- _Task description_:
Would you count how many lines of the entries below include the word "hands"? Give nothing but the number.

*** Excerpted records ***

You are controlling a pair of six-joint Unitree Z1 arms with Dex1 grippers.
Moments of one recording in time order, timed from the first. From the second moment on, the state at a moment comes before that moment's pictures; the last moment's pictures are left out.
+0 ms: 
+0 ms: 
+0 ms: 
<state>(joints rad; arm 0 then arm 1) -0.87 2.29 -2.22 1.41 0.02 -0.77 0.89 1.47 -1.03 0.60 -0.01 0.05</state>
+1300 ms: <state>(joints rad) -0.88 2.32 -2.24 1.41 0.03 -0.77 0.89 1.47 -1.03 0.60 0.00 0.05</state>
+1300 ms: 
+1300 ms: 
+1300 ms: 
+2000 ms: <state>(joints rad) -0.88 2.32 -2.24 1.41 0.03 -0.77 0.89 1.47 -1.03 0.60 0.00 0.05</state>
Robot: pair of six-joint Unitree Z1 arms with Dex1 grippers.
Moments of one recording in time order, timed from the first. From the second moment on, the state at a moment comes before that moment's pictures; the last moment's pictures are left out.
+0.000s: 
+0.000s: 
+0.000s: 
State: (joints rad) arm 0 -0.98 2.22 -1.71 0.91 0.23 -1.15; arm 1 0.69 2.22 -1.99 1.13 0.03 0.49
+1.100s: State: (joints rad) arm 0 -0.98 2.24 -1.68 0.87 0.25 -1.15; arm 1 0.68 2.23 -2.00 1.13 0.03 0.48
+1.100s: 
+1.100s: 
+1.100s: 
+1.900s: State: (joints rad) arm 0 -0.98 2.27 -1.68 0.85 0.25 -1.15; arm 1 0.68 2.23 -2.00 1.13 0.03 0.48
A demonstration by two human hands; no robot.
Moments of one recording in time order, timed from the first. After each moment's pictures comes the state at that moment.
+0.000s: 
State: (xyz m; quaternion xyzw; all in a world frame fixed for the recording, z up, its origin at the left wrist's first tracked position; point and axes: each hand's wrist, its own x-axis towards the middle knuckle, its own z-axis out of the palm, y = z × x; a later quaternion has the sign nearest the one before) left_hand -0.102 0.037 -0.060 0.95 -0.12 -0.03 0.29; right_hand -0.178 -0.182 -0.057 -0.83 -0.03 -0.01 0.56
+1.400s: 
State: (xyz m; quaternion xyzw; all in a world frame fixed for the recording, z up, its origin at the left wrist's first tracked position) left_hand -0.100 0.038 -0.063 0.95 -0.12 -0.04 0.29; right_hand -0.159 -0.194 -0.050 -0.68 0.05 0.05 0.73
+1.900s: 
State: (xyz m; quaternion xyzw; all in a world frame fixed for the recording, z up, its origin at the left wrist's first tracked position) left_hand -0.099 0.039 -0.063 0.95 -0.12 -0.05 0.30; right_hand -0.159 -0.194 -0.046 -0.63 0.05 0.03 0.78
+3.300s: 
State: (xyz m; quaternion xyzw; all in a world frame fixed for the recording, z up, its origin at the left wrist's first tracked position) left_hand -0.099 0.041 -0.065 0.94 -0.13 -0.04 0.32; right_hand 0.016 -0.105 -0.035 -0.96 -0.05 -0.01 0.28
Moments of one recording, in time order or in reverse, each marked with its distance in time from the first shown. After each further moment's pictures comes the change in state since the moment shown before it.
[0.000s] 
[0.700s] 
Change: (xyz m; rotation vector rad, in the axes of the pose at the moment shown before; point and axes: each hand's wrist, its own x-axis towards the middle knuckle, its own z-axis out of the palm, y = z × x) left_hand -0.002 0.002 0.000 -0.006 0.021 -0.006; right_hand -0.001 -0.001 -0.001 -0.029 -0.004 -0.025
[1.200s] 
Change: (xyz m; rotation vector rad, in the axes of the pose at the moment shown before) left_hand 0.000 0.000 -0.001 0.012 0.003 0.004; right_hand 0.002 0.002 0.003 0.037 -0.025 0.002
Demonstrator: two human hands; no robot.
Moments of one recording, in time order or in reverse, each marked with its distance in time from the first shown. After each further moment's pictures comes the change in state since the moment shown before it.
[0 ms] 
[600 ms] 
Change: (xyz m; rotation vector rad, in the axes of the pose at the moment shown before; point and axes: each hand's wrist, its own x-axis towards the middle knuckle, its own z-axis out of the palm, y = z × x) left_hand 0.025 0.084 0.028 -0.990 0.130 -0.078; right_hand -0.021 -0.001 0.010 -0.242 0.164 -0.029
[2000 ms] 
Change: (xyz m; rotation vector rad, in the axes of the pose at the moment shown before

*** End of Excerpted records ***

- _Result of this task_:
2